Well, the story I keep hearing is that -- one afternoon -- when the entire "Noah's Ark" creative team is scheduled to meet with Michael Eisner, Disney's CEO comes rushing into the conference room and begins babbling about this wonderful equestrian show that he had just attended. And how wouldn't it be a great idea if Disney World were to have this wonderful new outdoor show that featured horses?
And -- with that -- plans for WDW's "Noah's Ark" show were quickly put on hold. And Frantz and Webber got to work on "EQ," a new Disney World nighttime extravaganza featuring -- you guessed it -- horses.
But -- after a while -- "EQ" proved to be unworkable. Or -- at the very least -- derivative of the "Arabian Nights" equestrian show that was being presented nightly over on 192. Which was why this particular project never made it off the drawing board.
But -- as for "Noah's Ark" -- for a time, this Sir Andrew Lloyd Webber production was considered as a possible addition to Disney-MGM's entertainment line-up. A special nighttime extravaganza, similar to Disneyland's "Fantasmic!" show.
But eventually, Disney World's management team thought: "Why should we try to create a show that's just like 'Fantasmic!' when we can just bring the Anaheim hit here to Orlando?" And once that idea started making the rounds in the Team Disney building in Lake Buena Vista ... "Noah's Ark"'s days were decidedly numbered.

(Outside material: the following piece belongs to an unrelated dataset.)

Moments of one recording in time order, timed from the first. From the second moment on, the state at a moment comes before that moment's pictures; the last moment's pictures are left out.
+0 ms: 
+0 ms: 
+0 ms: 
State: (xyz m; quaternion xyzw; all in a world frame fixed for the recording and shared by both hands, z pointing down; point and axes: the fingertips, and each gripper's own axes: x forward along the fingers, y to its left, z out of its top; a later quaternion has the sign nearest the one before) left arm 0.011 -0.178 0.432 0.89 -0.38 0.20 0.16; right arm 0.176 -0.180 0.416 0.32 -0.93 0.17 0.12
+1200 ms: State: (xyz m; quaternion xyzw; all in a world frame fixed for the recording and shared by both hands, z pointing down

Not to worry, though. The folks associated with WDW's "Noah's Ark" project have gone on to do other exciting things. Take -- for example -- Don Frantz. In the early 1990s, Don was instrumental in the creation of Walt Disney Theatrical Productions. Frantz then served as the Associate Producer of Broadway's "Beauty and the Beast," then followed that up with a senior production position on Disney's Tony Award winner, "The Lion King." Before the 1990s ended, Don left the Mouse House and began producing elaborate stage productions and special events for companies around the globe.
As for Michael Eisner ... well, anyone who's been a regular reader of JimHillMedia.com knows that Disney's CEO has had a rough couple of years.
And -- as for Sir Andrew Lloyd Webber -- well, "Bombay Dreams" may not become the hit on Broadway that this show eventually turned out to be in London. But Webber has hopes that the long-delayed movie version of his long-running smash, "Phantom of the Opera," will be an enormous success when this Joel-Schumacher-directed film finally reaches the screen on December 25th.
As for "Noah's Ark" ... I'm told that the score for this show is kept under tight lock and key. So it's unlikely that we'll ever get to hear any of those songs anytime soon. As for what the show was supposed to look like ... The two or three pieces of production art that I've ever seen for this proposed WDW waterfront pageant suggested that "Noah's Ark"'s floating sets were to have be crafted out of miles and miles of neon tubing. Which is allegedly how they'd be so easy to spot from shore.
Which is why -- whenever I'm visiting Walt Disney World and find myself walking along the Boardwalk after dark -- I find myself getting a little wistful. Thinking about the show that we all almost got to see.
Until -- of course -- Michael Eisner decided that he liked horses more than he liked Bible stories.
No surpise you had info on this! I am reading the first issue of Disney Adventures magazine, and there is a brief mention of Noah's Ark coming to WDW in 1992. So a quick Google search, and BAM! Back to your site which I regularly read to find this story. Thanks for helping learn about what this was, or I guess, wasn't.